- Born: Lanre da Silva 1978 (age 47–48) Lagos
- Occupation: Fashion designer
- Known for: Use of metallic fabrics and lace
- Relatives: Leo DaSilva
- Website: lanredasilvaajayi.com

= Lanre da Silva =

Nigerian fashion designer

Lanre da Silva (born 1978) is a Nigerian fashion designer based in Lagos. She launched her label in 2005, producing couture, ready-to-wear pieces, jewellery, and hair accessories. Her collections often feature metallic fabrics, lace, and African-inspired patterns, drawing from historical fashion elements such as those of the 1940s and 1800s.

==Early life and education==
She is of Yoruba origin. After completing secondary education in Nigeria, da Silva moved to the United Kingdom to pursue further studies. She earned an undergraduate degree in business administration from Coventry University and a master's degree in finance from the University of Leicester.

Da Silva is married and has children. She has two siblings. Her father, Sir Leo Babarinde Da Silva, served as Secretary to the Lagos State Government.

==Career==
In 2011, da Silva presented a collection at New York Fashion Week. Her clothing line has been stocked at Dolce & Gabbana's "Concept Spiga 2" store in Milan. In 2012, she took part in the United Nations "Fashion Development Project", which focuses on fashion industry initiatives in Africa. That same year, her label appeared in an issue of L'Uomo Vogue titled "Re-branding Africa".

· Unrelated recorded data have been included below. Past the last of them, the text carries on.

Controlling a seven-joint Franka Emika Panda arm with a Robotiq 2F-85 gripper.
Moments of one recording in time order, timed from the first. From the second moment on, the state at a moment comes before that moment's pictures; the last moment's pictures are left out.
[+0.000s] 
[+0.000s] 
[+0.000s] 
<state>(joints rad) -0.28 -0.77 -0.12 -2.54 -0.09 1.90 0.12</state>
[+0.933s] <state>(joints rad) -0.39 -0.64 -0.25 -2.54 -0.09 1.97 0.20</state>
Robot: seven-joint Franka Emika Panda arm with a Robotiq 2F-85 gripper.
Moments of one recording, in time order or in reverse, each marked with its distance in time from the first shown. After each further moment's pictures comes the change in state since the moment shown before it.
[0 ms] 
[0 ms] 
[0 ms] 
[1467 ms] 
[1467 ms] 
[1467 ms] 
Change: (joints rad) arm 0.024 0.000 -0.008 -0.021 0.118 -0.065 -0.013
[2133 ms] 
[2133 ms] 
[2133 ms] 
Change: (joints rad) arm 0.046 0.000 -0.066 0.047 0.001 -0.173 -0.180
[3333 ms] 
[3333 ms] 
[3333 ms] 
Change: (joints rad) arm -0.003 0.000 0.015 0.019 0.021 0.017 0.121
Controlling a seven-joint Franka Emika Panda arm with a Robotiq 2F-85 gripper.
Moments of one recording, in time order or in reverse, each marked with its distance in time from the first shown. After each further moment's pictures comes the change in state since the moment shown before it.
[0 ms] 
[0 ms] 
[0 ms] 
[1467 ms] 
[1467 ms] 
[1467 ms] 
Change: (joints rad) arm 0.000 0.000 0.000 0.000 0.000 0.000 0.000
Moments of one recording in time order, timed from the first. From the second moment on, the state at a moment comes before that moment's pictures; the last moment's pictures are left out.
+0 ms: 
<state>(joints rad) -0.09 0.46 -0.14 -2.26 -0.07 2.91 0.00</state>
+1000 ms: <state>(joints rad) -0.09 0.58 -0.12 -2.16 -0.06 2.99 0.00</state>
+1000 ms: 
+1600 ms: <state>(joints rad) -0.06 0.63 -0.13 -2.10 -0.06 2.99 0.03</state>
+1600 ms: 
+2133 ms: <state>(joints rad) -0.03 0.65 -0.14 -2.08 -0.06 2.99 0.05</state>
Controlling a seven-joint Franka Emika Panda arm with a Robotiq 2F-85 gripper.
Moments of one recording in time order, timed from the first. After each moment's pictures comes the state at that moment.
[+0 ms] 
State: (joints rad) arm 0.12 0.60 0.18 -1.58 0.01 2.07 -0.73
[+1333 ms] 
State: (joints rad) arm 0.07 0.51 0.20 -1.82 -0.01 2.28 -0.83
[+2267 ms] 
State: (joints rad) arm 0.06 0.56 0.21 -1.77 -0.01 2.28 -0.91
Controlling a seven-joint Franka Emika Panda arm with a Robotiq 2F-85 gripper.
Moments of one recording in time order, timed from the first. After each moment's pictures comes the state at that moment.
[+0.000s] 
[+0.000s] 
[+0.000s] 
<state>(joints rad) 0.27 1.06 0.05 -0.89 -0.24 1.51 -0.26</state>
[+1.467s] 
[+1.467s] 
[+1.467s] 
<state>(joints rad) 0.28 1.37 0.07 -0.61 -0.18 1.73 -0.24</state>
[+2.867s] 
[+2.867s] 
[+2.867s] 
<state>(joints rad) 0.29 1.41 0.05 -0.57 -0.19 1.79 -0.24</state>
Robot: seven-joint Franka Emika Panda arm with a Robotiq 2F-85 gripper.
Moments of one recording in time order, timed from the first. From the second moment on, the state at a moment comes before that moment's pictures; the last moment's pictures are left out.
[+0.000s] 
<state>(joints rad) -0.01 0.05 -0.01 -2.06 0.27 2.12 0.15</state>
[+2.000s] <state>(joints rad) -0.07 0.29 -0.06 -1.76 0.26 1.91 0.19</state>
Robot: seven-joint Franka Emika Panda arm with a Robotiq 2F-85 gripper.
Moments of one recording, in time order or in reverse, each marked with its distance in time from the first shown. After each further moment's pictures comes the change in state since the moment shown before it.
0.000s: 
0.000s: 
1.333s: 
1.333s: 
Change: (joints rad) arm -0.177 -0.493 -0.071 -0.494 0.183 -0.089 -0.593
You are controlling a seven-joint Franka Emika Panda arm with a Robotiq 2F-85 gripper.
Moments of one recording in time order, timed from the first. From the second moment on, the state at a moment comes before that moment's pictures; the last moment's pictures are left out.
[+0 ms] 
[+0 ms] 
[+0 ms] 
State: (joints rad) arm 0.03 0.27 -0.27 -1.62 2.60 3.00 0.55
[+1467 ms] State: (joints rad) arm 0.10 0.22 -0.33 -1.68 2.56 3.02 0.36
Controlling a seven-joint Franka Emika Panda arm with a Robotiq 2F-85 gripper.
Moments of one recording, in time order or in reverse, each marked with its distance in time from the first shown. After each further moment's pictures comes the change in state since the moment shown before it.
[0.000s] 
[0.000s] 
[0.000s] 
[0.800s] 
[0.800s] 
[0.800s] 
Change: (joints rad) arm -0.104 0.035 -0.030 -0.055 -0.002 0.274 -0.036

In 2012, Vogue Italia ran a feature on da Silva, noting media attention surrounding her work. She was mentioned again in 2014, in connection with her collection being stocked on online fashion retailer Yoox. Her work has been covered by Vogue Black and Arise Magazine.

Her designs have been noted for their use of traditional African textile patterns. In 2017, she produced designs for a lookbook by Vlisco, a textile manufacturer.

In 2014, her "Rock Delight" collection was shown at the "Vogue Talents" fashion event in Milan. The collection referenced visual elements associated with Olumo Rock in Nigeria. Her work has been included in events such as the 2008 Thisday Africa Rising Festival in London, the 2009 Arise Africa Fashion Festival in South Africa, the 2009 New York Couture Fashion Week, and the 2011 Arise Magazine Fashion Week in Lagos.

In 2017, she collaborated with artist Ayoola Gbolahan on a collection that incorporated hand-painted elements. That year, she was nominated for an Eloy Award, an event recognizing female professionals in Nigeria. In 2016, she appeared on the cover of Complete Fashion Magazine.

Da Silva has commented on challenges within the Nigerian fashion industry, including lack of production infrastructure. Lagos has since become a growing centre for fashion in West Africa.